━━━ Exercise input ━━━

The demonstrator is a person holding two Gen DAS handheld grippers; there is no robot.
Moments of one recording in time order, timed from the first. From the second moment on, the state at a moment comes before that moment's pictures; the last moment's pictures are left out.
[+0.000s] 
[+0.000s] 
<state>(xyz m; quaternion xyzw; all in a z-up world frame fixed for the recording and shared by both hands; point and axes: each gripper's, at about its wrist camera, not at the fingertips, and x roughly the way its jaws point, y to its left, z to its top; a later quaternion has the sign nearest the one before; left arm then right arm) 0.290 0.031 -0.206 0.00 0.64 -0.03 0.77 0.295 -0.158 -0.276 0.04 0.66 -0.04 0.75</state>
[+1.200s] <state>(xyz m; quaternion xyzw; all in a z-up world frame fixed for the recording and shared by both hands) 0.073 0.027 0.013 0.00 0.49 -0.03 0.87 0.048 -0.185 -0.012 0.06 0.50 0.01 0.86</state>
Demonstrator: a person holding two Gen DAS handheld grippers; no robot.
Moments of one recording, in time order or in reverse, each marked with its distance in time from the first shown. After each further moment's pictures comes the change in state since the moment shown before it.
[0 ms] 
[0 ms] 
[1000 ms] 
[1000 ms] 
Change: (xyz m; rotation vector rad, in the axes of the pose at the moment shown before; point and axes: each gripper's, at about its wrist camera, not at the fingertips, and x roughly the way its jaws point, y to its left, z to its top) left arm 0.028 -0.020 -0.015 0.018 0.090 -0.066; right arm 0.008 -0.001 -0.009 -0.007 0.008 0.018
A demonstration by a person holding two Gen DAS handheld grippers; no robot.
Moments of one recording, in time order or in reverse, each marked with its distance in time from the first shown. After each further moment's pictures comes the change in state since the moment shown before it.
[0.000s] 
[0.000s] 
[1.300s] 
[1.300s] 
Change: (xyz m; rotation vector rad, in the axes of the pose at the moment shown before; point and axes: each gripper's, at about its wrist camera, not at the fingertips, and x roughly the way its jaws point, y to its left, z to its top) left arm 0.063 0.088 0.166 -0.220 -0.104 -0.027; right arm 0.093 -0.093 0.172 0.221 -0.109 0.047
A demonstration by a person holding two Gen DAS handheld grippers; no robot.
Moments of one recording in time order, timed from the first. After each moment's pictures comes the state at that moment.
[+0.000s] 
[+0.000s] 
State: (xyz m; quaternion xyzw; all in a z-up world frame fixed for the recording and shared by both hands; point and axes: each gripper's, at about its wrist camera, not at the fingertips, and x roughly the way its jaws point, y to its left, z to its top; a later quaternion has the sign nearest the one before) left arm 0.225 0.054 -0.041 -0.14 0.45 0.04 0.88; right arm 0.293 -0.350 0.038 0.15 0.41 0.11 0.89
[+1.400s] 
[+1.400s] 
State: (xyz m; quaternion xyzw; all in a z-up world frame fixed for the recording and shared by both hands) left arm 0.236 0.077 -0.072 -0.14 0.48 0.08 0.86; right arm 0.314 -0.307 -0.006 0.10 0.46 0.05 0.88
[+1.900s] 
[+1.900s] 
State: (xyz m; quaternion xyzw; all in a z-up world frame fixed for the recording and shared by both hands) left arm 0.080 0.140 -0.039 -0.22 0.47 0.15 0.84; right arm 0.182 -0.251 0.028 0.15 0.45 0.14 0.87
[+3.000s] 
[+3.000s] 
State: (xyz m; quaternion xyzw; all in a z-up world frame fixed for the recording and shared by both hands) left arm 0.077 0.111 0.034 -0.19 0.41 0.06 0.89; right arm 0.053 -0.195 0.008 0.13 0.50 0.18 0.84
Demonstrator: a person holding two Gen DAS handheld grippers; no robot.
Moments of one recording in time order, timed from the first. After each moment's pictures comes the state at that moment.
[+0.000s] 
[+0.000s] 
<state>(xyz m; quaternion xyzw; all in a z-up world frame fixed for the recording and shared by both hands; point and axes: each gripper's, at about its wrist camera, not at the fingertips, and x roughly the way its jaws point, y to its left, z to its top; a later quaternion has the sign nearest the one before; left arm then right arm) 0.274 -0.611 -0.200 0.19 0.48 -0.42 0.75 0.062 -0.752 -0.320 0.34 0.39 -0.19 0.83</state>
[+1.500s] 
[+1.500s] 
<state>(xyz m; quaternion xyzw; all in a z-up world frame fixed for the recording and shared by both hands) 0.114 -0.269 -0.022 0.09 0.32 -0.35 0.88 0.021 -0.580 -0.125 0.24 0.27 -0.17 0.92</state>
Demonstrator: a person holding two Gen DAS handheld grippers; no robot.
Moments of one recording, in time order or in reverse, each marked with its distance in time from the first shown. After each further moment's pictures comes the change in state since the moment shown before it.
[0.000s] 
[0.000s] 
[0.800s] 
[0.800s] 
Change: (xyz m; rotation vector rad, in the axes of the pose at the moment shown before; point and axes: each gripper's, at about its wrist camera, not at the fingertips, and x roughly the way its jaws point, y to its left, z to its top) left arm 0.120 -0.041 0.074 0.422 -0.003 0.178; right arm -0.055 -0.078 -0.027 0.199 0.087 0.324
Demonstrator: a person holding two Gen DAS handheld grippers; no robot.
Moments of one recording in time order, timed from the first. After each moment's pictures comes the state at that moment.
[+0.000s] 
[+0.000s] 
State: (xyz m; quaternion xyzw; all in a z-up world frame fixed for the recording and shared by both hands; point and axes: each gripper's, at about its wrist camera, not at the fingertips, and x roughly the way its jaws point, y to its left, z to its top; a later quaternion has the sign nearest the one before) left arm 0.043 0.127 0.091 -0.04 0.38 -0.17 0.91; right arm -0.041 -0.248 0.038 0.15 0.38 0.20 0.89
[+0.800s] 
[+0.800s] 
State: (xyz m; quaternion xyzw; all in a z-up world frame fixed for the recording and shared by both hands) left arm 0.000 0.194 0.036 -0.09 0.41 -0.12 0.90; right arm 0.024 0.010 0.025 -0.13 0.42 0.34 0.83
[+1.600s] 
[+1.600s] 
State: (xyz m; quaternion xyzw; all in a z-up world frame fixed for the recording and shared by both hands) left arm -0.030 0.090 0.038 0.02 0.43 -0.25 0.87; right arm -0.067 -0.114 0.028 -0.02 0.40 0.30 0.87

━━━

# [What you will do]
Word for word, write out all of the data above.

# [Solution to this problem]
The demonstrator is a person holding two Gen DAS handheld grippers; there is no robot.
Moments of one recording in time order, timed from the first. From the second moment on, the state at a moment comes before that moment's pictures; the last moment's pictures are left out.
[+0.000s] 
[+0.000s] 
<state>(xyz m; quaternion xyzw; all in a z-up world frame fixed for the recording and shared by both hands; point and axes: each gripper's, at about its wrist camera, not at the fingertips, and x roughly the way its jaws point, y to its left, z to its top; a later quaternion has the sign nearest the one before; left arm then right arm) 0.290 0.031 -0.206 0.00 0.64 -0.03 0.77 0.295 -0.158 -0.276 0.04 0.66 -0.04 0.75</state>
[+1.200s] <state>(xyz m; quaternion xyzw; all in a z-up world frame fixed for the recording and shared by both hands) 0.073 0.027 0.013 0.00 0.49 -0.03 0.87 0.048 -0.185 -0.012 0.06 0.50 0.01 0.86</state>
Demonstrator: a person holding two Gen DAS handheld grippers; no robot.
Moments of one recording, in time order or in reverse, each marked with its distance in time from the first shown. After each further moment's pictures comes the change in state since the moment shown before it.
[0 ms] 
[0 ms] 
[1000 ms] 
[1000 ms] 
Change: (xyz m; rotation vector rad, in the axes of the pose at the moment shown before; point and axes: each gripper's, at about its wrist camera, not at the fingertips, and x roughly the way its jaws point, y to its left, z to its top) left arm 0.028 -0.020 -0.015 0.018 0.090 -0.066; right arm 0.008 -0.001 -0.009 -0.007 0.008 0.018
A demonstration by a person holding two Gen DAS handheld grippers; no robot.
Moments of one recording, in time order or in reverse, each marked with its distance in time from the first shown. After each further moment's pictures comes the change in state since the moment shown before it.
[0.000s] 
[0.000s] 
[1.300s] 
[1.300s] 
Change: (xyz m; rotation vector rad, in the axes of the pose at the moment shown before; point and axes: each gripper's, at about its wrist camera, not at the fingertips, and x roughly the way its jaws point, y to its left, z to its top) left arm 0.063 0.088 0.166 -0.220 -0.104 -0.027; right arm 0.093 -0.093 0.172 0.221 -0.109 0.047
A demonstration by a person holding two Gen DAS handheld grippers; no robot.
Moments of one recording in time order, timed from the first. After each moment's pictures comes the state at that moment.
[+0.000s] 
[+0.000s] 
State: (xyz m; quaternion xyzw; all in a z-up world frame fixed for the recording and shared by both hands; point and axes: each gripper's, at about its wrist camera, not at the fingertips, and x roughly the way its jaws point, y to its left, z to its top; a later quaternion has the sign nearest the one before) left arm 0.225 0.054 -0.041 -0.14 0.45 0.04 0.88; right arm 0.293 -0.350 0.038 0.15 0.41 0.11 0.89
[+1.400s] 
[+1.400s] 
State: (xyz m; quaternion xyzw; all in a z-up world frame fixed for the recording and shared by both hands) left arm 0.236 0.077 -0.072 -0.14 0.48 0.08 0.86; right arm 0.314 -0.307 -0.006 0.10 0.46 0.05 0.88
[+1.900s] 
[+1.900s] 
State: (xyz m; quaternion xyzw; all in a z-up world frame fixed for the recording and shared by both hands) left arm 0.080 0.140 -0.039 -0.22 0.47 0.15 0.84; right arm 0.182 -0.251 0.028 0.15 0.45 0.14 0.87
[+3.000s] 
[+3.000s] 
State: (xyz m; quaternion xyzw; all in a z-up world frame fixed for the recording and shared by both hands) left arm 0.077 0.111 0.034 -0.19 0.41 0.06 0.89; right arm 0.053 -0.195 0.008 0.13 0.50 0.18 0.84
Demonstrator: a person holding two Gen DAS handheld grippers; no robot.
Moments of one recording in time order, timed from the first. After each moment's pictures comes the state at that moment.
[+0.000s] 
[+0.000s] 
<state>(xyz m; quaternion xyzw; all in a z-up world frame fixed for the recording and shared by both hands; point and axes: each gripper's, at about its wrist camera, not at the fingertips, and x roughly the way its jaws point, y to its left, z to its top; a later quaternion has the sign nearest the one before; left arm then right arm) 0.274 -0.611 -0.200 0.19 0.48 -0.42 0.75 0.062 -0.752 -0.320 0.34 0.39 -0.19 0.83</state>
[+1.500s] 
[+1.500s] 
<state>(xyz m; quaternion xyzw; all in a z-up world frame fixed for the recording and shared by both hands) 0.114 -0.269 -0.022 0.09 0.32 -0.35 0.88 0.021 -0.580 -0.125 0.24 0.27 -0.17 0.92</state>
Demonstrator: a person holding two Gen DAS handheld grippers; no robot.
Moments of one recording, in time order or in reverse, each marked with its distance in time from the first shown. After each further moment's pictures comes the change in state since the moment shown before it.
[0.000s] 
[0.000s] 
[0.800s] 
[0.800s] 
Change: (xyz m; rotation vector rad, in the axes of the pose at the moment shown before; point and axes: each gripper's, at about its wrist camera, not at the fingertips, and x roughly the way its jaws point, y to its left, z to its top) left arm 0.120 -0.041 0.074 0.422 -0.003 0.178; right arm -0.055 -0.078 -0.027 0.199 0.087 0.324
Demonstrator: a person holding two Gen DAS handheld grippers; no robot.
Moments of one recording in time order, timed from the first. After each moment's pictures comes the state at that moment.
[+0.000s] 
[+0.000s] 
State: (xyz m; quaternion xyzw; all in a z-up world frame fixed for the recording and shared by both hands; point and axes: each gripper's, at about its wrist camera, not at the fingertips, and x roughly the way its jaws point, y to its left, z to its top; a later quaternion has the sign nearest the one before) left arm 0.043 0.127 0.091 -0.04 0.38 -0.17 0.91; right arm -0.041 -0.248 0.038 0.15 0.38 0.20 0.89
[+0.800s] 
[+0.800s] 
State: (xyz m; quaternion xyzw; all in a z-up world frame fixed for the recording and shared by both hands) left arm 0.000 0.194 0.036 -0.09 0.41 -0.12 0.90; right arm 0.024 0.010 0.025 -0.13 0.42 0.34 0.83
[+1.600s] 
[+1.600s] 
State: (xyz m; quaternion xyzw; all in a z-up world frame fixed for the recording and shared by both hands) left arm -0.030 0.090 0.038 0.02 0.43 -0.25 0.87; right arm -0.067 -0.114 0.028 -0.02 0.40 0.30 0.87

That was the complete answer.